Internet –The “haves” and “The have nots”

Luís Ángel Fernández Hermana - @luisangelfh
7 June, 2016
Editorial: 2
Fecha de publicación original: 16 enero, 1996

Date of publication: 16/01/1996. Editorial 002.

Everybody is wise after the event

Curiously enough, the best testing ground for measuring the effects of full participation or otherwise in this “Information Age” does not, at the moment, lie in the South (or as a friend of mine calls them “countries threatened by development”), but among ourselves: i.e. those who are and aren’t connected to this network of networks. This dividing line is already engendering two new classes, which I would define as the ‘rich’ and the ‘poor’ of the Internet. This does not imply that the former– groups or individuals– are better, or more cultured (or more modern) or that they know more, or have more information or knowledge (two different things), while the others are pariahs. Not at all. The dividing line between “electronic wealth or poverty” is, above all, the fact that the mere act of entering and working within the net substantially changes one’s perspective of the information society which is forged by a dynamic that is hard to understand from outside the net. Surfing the net offers a vision rich in subtleties and content and practically impossible to transmit in words to “the other class”.
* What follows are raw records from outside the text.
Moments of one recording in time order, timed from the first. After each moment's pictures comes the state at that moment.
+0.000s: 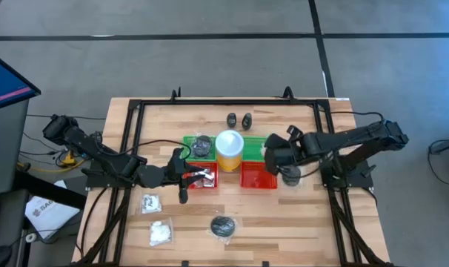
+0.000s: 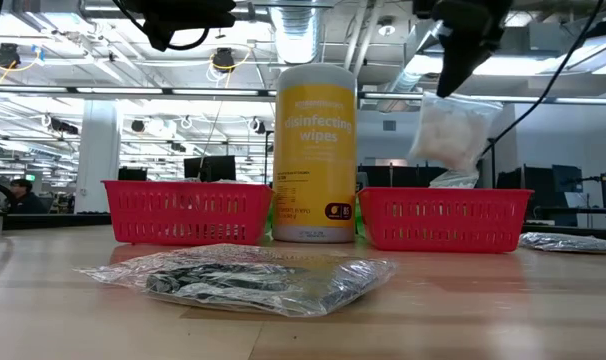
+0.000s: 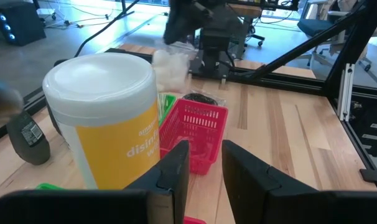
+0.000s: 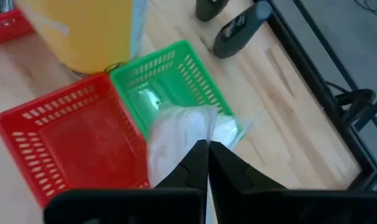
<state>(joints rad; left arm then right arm) -0.45 1.14 0.69 0.11 -0.66 -0.27 0.19 1.40 1.25 -1.16 0.59 0.63</state>
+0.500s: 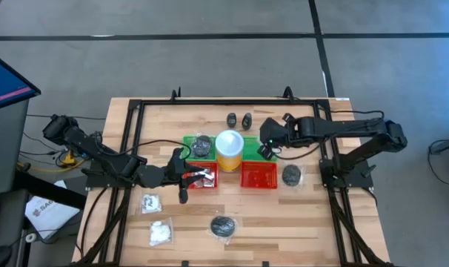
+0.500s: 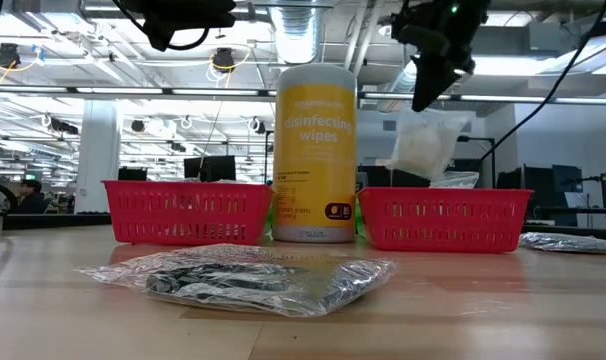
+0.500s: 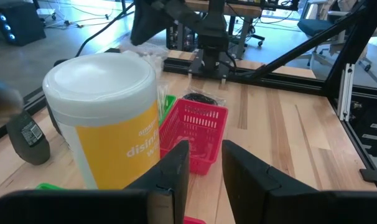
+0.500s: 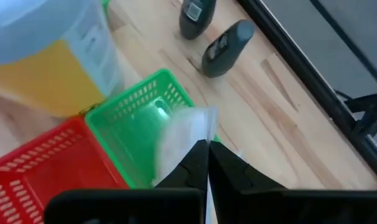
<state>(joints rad) -0.45 1.14 0.69 0.11 -0.66 -0.27 -0.04 1.40 1.23 -0.99 0.47 0.47</state>
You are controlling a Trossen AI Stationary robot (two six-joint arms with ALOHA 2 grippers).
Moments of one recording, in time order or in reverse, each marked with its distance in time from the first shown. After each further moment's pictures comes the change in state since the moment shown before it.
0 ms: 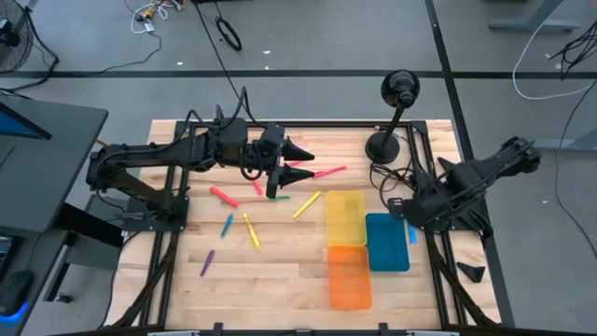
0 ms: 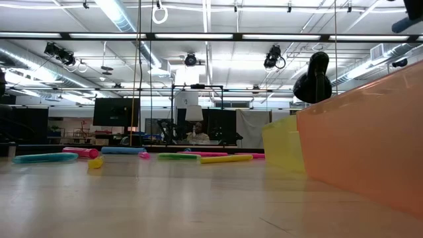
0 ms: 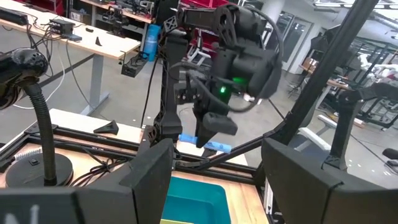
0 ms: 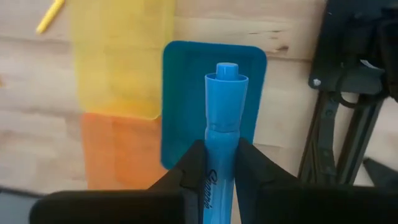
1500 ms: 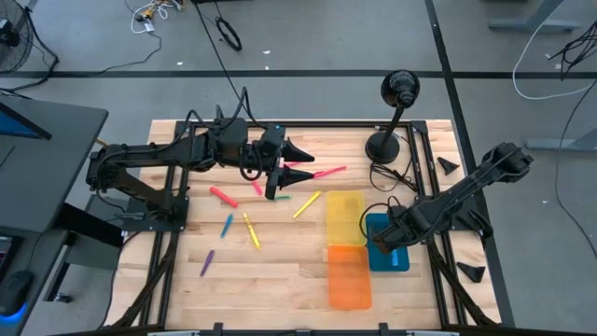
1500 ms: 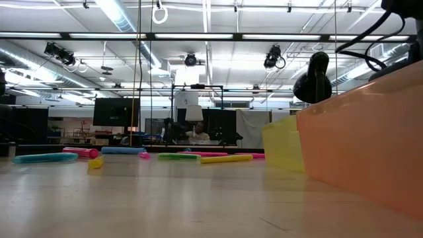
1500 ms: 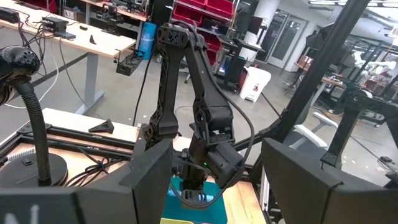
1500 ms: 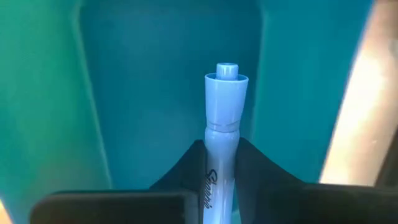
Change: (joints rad) left arm 0.000 0.000 0.000 -0.002 0.021 0.002; right arm 0.037 0.143 -0.634 0.687 -0.130 0.110
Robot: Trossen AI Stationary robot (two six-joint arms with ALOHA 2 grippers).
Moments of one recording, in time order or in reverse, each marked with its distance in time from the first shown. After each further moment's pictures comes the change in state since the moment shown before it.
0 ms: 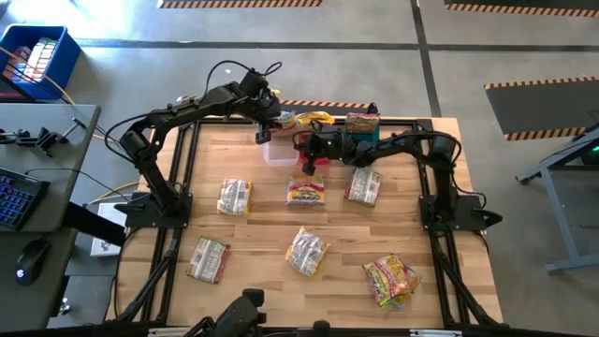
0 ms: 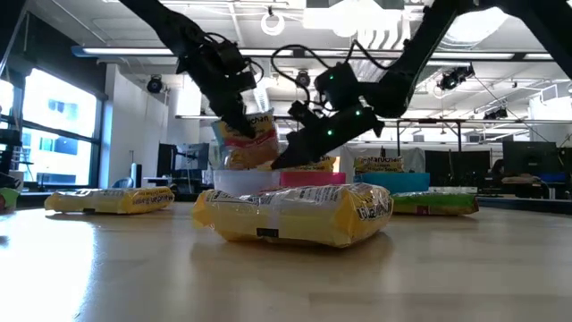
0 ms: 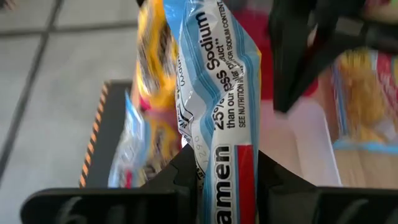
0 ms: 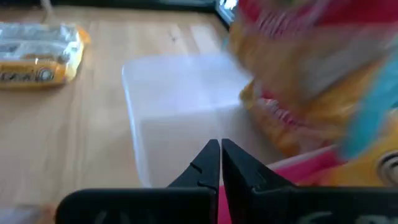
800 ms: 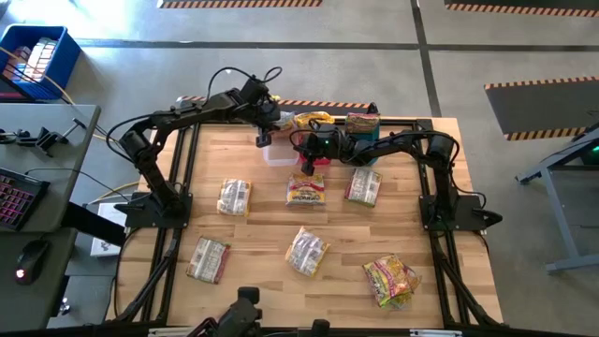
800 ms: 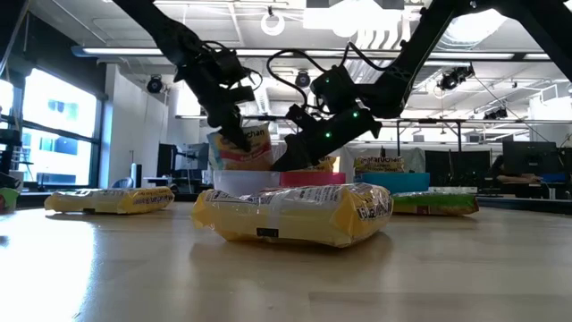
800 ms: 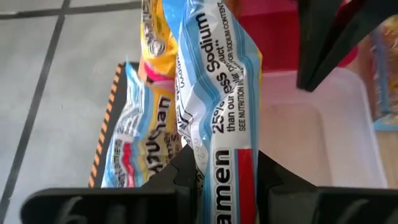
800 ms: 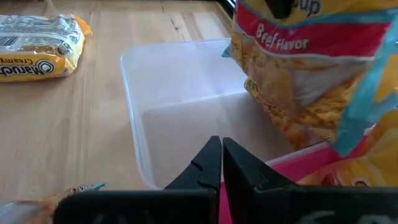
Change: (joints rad) left arm 0.000 0.002 -0.090 0.076 -0.113 -0.007; right arm -0.006 0.015 0.025 -0.056 -0.011 0.017
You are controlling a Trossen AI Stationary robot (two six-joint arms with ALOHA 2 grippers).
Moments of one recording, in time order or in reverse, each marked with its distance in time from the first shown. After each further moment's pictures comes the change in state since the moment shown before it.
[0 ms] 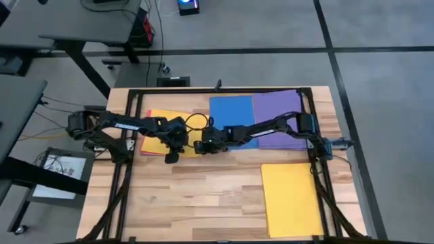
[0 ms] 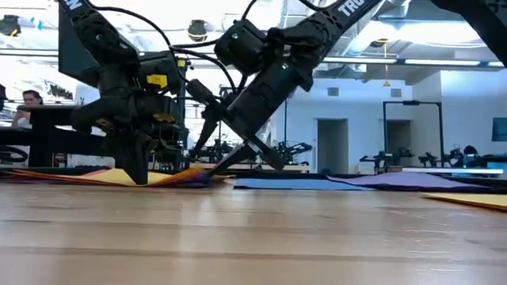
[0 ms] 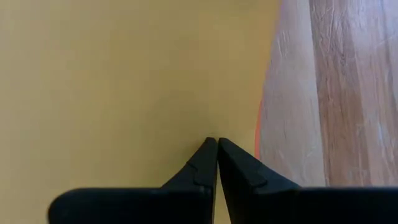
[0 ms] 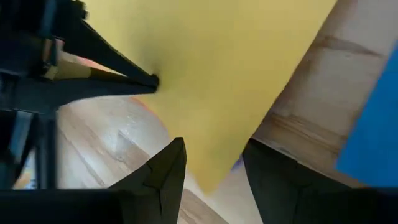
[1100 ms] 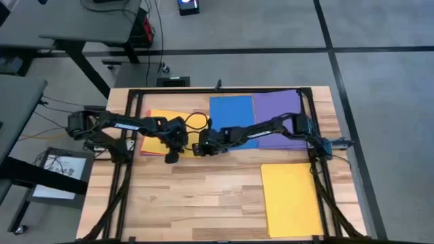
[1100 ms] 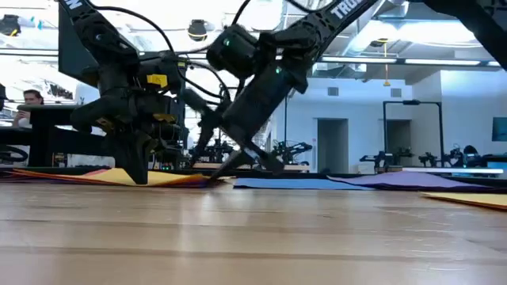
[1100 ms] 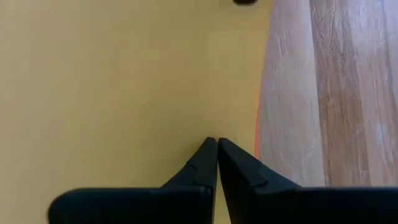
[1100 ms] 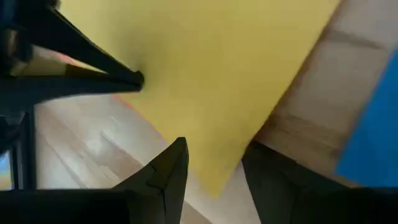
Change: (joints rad) left arm 0.000 0.000 0.001 0.000 0.001 -0.011; right arm 0.011 0.054 0.033 -0.011 -0.001 0.002
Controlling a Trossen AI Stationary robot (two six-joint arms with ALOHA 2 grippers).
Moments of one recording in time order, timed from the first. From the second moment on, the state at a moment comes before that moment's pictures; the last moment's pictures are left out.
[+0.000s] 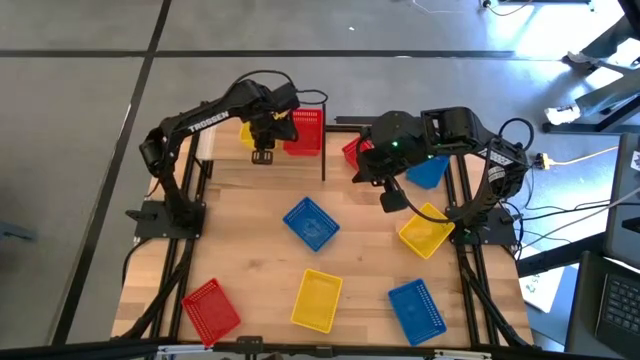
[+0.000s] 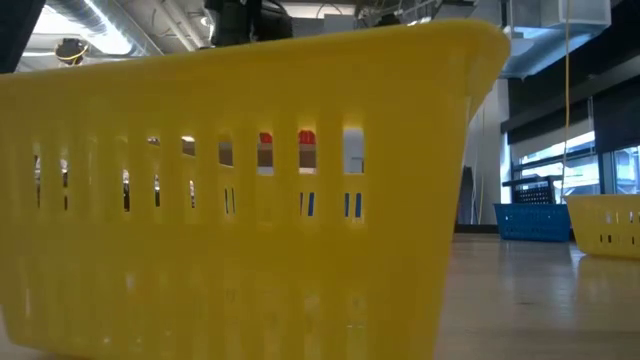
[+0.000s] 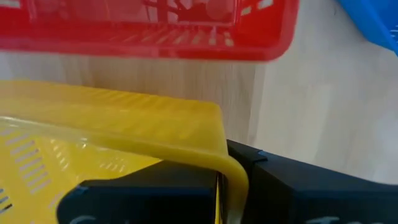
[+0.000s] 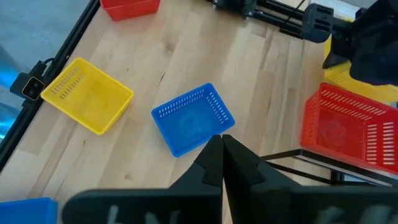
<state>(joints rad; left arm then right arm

This wealth of information could be compared to that of the guide who climbs to the top of a ridge to study the landscape and outline a route for a group of travellers. The fact that he’s able from his new vantage point to enjoy a vision of two worlds, his own and the new one beyond, enriches his range of decisions and allows him to plot a course of action determined by the hitherto unknown factors which he was able to make out on the horizon. His actions–and this is what separates him from the rest– are based on unwritten laws which become more specific as his experience increases due to his privileged viewpoint.

The difference is that the Internet is not the top of a ridge. It is the peak of a mountain, although obviously not the definitive one. Also, there is not only one person climbing to the top but millions and they try from there to decipher a landscape defined by interaction among its inhabitants which would be inconceivable in the real world and endowed with a dynamism of its own. This interaction is not explicable or comprehensible by comparison with events in our daily lives. The latter lacks the magnitude of the audience, the density, immediacy and universality of relationships woven in the net. And, above all, the experience of forming part of an agora in which one person’s opinion is worth just as much as the other and this is only comprehensible as some kind of atavistic memory. As soon as an internaut begins to talk to one of the “have-nots” the enormous chasm between the information society and the industrial one is opened. One tries to explain what the valleys, rivers, forests, fauna and flora on the other side of the screen are like and the other person responds “But that isn’t happiness” or “Internet doesn’t solve our problems…” (read “political”, “existential”, “religious”,”material”, “sexual”, etc.) The distance between these arguments reflects–although still only superficially– the enormous breach which is beginning to open up between those who are prepared to take on the risks of participating fully in the information society and those who –voluntarily or involuntarily –contemplate it from the outside.